[PROBLEM TO WORK ON] The response should consist of the data below, copied exactly, with no pictures in it.

[RECORDS FOR PROCESSING]

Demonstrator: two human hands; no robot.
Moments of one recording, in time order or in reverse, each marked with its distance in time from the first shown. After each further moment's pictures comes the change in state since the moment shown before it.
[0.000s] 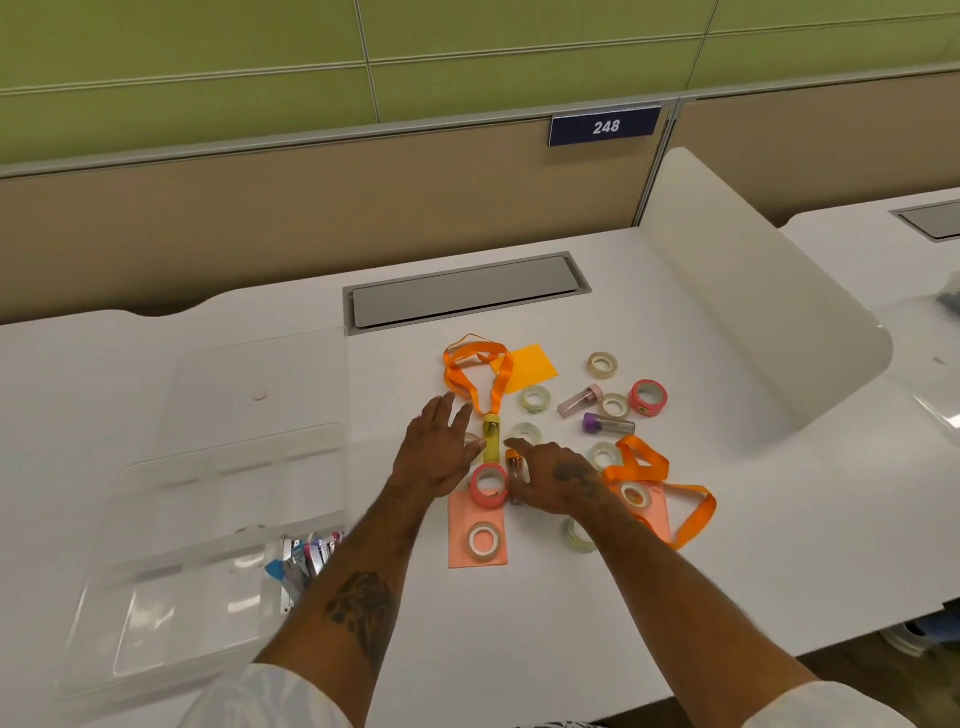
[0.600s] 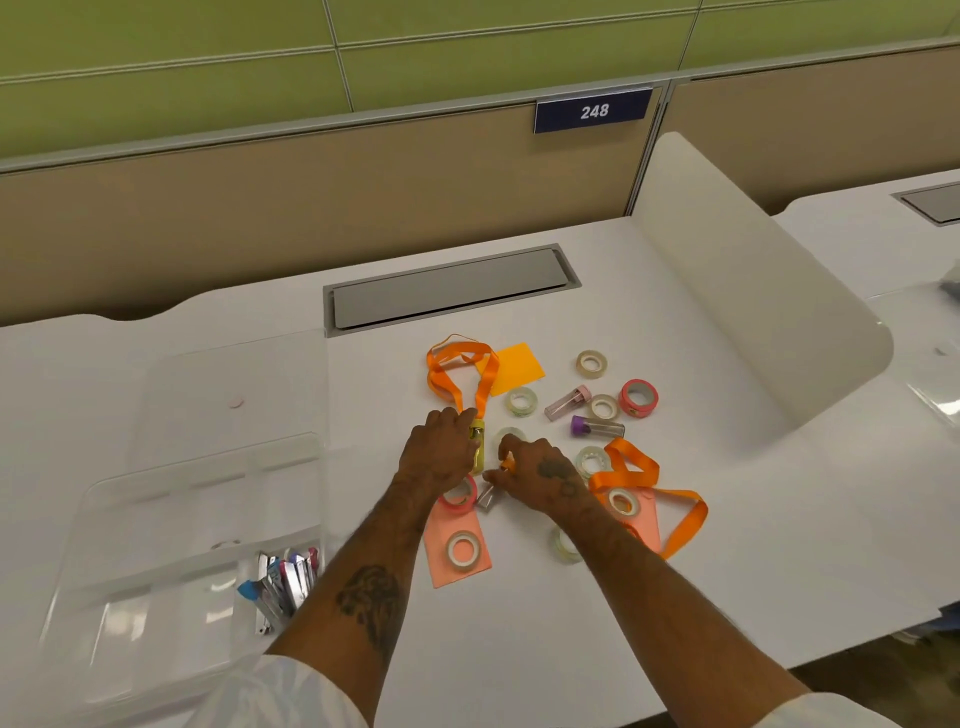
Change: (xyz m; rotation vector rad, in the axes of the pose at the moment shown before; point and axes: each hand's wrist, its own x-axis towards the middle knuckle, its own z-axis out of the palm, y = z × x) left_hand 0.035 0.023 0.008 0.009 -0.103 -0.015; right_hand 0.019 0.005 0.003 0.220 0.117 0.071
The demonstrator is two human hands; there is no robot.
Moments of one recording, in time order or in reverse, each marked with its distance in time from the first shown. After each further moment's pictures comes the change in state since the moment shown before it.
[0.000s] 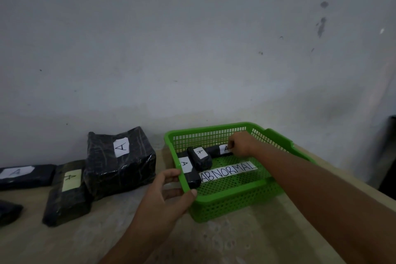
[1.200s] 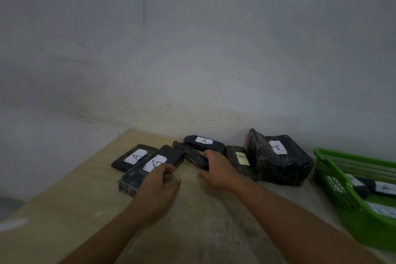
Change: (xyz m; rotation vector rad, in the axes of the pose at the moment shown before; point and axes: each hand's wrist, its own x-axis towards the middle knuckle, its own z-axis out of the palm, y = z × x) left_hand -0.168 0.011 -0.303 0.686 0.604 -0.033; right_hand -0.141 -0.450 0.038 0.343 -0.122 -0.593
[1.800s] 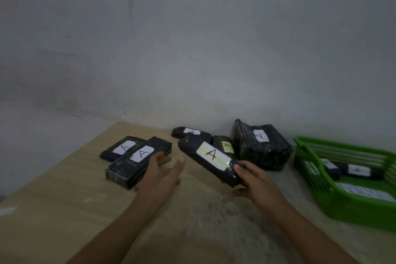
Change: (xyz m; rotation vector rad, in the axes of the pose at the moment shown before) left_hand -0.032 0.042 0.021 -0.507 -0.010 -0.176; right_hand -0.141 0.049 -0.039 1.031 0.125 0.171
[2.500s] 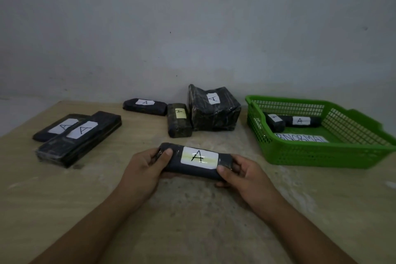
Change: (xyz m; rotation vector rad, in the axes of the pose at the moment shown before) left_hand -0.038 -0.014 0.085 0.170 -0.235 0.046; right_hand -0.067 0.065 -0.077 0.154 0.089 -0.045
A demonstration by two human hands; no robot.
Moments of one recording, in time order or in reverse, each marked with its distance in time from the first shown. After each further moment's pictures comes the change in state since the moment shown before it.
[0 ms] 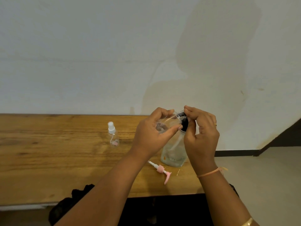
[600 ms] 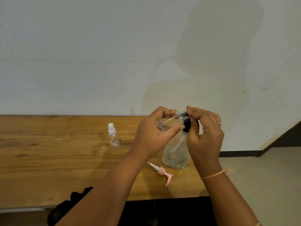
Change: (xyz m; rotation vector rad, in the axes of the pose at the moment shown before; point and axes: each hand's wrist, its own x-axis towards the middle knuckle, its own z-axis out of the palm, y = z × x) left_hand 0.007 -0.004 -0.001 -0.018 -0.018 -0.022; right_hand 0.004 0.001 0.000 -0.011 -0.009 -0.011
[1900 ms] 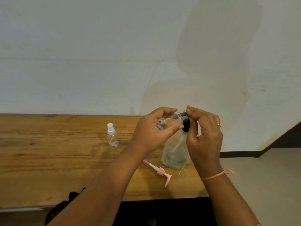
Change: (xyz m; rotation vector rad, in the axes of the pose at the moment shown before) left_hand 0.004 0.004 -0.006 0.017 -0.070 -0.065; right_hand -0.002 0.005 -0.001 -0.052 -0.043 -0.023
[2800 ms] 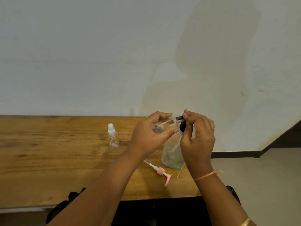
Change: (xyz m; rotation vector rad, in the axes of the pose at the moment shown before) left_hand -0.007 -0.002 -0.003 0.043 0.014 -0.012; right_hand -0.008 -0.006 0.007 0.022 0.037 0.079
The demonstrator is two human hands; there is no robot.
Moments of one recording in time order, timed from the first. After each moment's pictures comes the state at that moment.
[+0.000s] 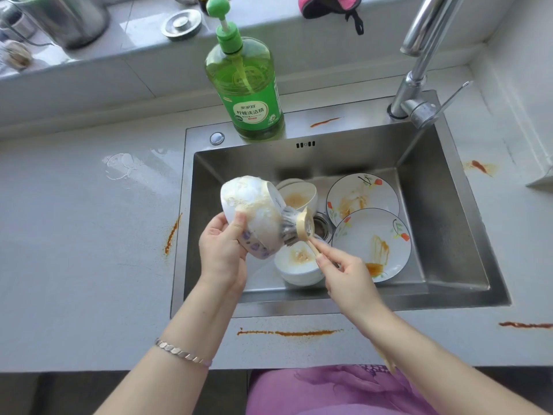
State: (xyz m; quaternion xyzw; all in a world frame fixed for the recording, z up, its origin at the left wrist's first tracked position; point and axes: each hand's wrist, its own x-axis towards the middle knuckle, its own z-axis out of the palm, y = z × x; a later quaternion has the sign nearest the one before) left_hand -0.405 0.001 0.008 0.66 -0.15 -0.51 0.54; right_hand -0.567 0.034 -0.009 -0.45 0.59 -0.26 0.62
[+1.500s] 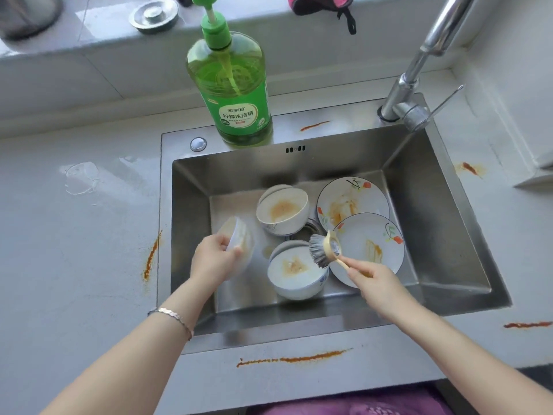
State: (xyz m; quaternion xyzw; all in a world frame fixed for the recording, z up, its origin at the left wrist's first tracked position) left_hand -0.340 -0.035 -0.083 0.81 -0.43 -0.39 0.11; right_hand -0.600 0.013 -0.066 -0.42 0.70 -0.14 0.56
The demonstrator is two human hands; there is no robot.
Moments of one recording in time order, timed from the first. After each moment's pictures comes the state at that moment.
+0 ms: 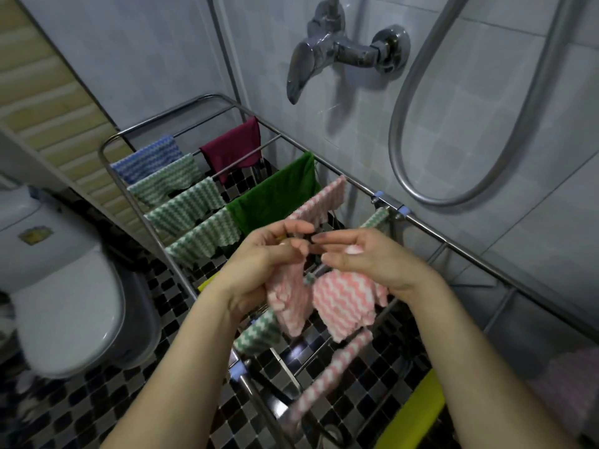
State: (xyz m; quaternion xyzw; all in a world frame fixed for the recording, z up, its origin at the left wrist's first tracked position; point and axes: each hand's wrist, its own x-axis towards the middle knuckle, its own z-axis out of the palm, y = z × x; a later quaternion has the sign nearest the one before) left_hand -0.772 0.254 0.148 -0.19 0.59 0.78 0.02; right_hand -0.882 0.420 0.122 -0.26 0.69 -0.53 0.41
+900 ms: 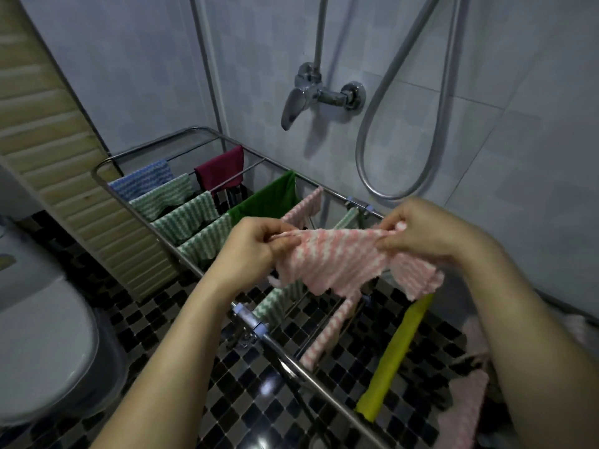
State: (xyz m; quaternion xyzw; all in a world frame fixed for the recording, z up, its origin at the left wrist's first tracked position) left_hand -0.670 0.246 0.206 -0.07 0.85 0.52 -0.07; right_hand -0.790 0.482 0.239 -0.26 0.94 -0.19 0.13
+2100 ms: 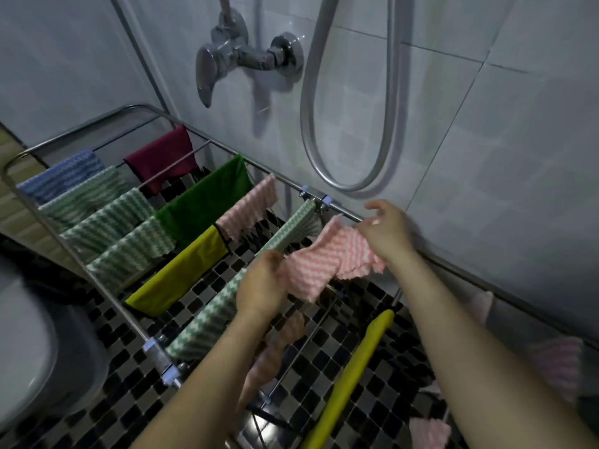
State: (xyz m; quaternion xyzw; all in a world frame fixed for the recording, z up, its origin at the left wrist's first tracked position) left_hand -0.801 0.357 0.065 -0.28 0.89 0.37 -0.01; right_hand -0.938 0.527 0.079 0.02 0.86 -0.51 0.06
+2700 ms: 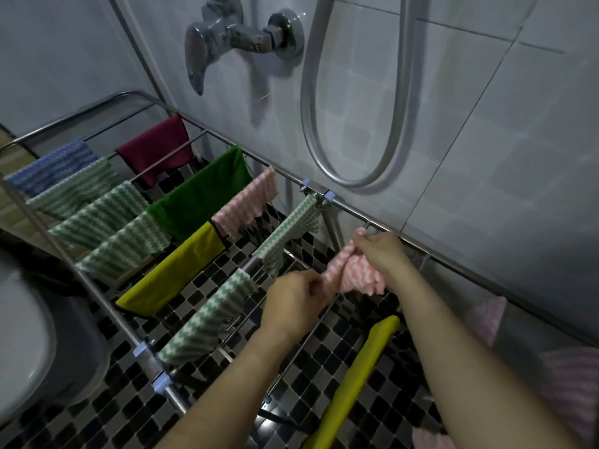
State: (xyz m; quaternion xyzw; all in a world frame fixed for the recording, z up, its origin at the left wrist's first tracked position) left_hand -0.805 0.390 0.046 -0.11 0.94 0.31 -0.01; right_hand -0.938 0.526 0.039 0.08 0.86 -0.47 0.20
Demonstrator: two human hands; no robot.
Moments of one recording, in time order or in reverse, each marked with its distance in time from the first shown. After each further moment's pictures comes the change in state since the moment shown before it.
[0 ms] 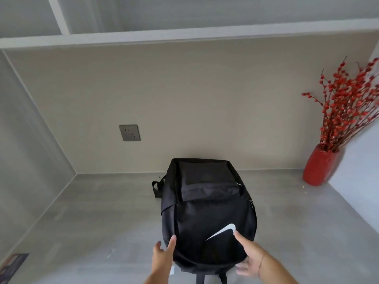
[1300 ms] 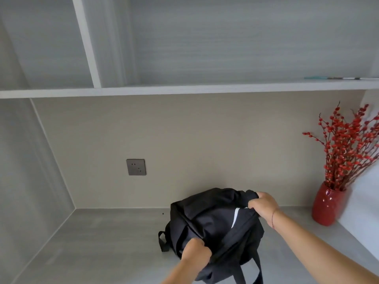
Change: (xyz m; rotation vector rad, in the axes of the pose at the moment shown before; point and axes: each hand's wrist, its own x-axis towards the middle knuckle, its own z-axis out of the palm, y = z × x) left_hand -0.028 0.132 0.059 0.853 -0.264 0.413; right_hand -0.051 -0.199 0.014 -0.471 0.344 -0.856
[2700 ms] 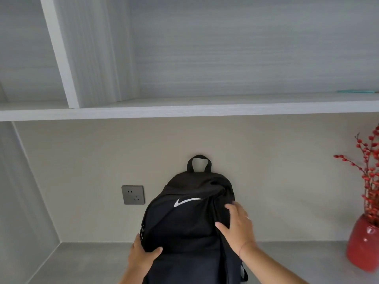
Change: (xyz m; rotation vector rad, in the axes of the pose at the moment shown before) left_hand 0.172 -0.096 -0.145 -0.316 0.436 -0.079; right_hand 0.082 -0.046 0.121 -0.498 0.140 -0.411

[EXPECTED OUTPUT]
Demonstrator: two human hands; no robot.
Moments of one recording, in time order or in reverse, each marked with its distance in time from the first shown. After each further moment's pictures comes the change in state since the moment shown before it.
[0.000s] 
[0.600s] 
Change: (xyz m; rotation vector rad, in the axes of the pose at the moment shown before; point and axes: each hand's wrist, its own x-axis towards the middle knuckle, its own z-axis out of the palm, y = z × x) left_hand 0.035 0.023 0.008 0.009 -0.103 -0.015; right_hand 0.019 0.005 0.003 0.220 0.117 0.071
The demonstrator is two human hands; there is no robot.
Moments of one recording, in time order or in reverse, each marked with its distance in time from the first shown. After each further moment's pictures comes the change in state since the moment shown before it.
[0.000s] 
[1.200s] 
Change: (xyz m; rotation vector rad, in the axes of the pose at the moment shown before; point and axes: each hand's wrist, its own x-axis towards the middle knuckle, its own z-axis out of the palm, y = z × x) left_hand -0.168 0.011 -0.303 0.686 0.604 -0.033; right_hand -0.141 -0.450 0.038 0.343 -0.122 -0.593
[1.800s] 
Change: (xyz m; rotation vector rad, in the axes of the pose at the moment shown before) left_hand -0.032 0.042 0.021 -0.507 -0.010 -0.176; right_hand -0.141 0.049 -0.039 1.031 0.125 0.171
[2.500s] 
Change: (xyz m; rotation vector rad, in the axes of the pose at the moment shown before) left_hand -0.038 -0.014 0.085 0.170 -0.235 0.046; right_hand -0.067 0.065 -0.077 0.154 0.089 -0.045
A demonstration by two human hands; no robot.
Moments of one recording, in time order or in reverse, each marked with its distance in time from the first shown. After each further moment's pictures comes the change in state since the moment shown before it.
[0 ms] 
[600 ms] 
Change: (xyz m; rotation vector rad, in the axes of the pose at the moment shown before; point and axes: each hand's wrist, its own x-axis towards the middle knuckle, its own z-axis out of the palm, y = z × x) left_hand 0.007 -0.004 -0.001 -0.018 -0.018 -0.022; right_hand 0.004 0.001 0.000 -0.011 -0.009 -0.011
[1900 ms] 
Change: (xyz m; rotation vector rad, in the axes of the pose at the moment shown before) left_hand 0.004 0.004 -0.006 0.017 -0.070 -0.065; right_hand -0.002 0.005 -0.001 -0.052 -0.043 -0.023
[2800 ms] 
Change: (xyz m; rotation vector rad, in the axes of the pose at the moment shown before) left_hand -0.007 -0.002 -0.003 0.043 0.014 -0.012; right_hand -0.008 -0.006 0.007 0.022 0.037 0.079
The demonstrator is two human hands; there is no robot.
Moments of one recording in time order, timed from the first. After each moment's pictures comes the state at that moment.
[+0.000s] 
State: (xyz m; quaternion xyzw; all in a world frame fixed for the recording, z up, its origin at the left wrist's first tracked position; point and axes: each hand's wrist, its own x-axis towards the middle knuckle, its own z-axis out of the palm, y = z × x; a later quaternion has the sign nearest the one before) left_hand -0.405 0.001 0.008 0.66 -0.15 -0.51 0.54; right_hand -0.567 0.034 -0.009 -0.45 0.59 -0.26 0.62
[+1.500s] 
State: (xyz m; quaternion xyzw; all in a world frame fixed for the recording, z up, its origin at the left wrist's first tracked position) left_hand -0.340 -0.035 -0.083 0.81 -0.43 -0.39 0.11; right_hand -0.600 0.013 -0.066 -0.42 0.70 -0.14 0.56
The demonstrator is two human hands; there is no robot.
Moments of one recording in time order, timed from the first. After each moment's pictures comes the state at that moment.
+0 ms: 
State: (xyz m; quaternion xyzw; all in a world frame fixed for the recording, z up, its origin at the left wrist's first tracked position; point and axes: each hand's wrist, its own x-axis towards the middle knuckle, its own z-axis out of the palm, y = z × x; a later quaternion has the sign nearest the one before) left_hand -0.772 0.254 0.148 -0.19 0.59 0.78 0.02; right_hand -0.882 0.420 0.122 -0.26 0.69 -0.53 0.41
+900 ms: 
State: (xyz m; quaternion xyzw; all in a world frame fixed for the recording, z up, its origin at the left wrist's first tracked position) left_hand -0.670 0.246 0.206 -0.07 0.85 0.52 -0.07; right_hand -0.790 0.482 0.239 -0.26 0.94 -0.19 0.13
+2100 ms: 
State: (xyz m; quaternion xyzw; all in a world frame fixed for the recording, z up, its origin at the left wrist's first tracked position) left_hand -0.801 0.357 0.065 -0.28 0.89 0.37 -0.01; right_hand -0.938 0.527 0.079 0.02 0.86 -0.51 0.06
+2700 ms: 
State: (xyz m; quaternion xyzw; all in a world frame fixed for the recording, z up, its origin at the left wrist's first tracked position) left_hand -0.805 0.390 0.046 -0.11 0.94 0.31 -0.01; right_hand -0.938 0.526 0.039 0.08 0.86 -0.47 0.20
Demonstrator: two human hands; no robot.
Moments of one recording, in time order or in reverse, each marked with its distance in time from the first shown. After each further moment's pictures comes the change in state since the moment shown before it.
[0 ms] 
[1300 ms] 
Change: (xyz m; rotation vector rad, in the axes of the pose at the moment shown before; point and axes: each hand's wrist, its own x-axis towards the middle knuckle, its own z-axis out of the palm, y = z × x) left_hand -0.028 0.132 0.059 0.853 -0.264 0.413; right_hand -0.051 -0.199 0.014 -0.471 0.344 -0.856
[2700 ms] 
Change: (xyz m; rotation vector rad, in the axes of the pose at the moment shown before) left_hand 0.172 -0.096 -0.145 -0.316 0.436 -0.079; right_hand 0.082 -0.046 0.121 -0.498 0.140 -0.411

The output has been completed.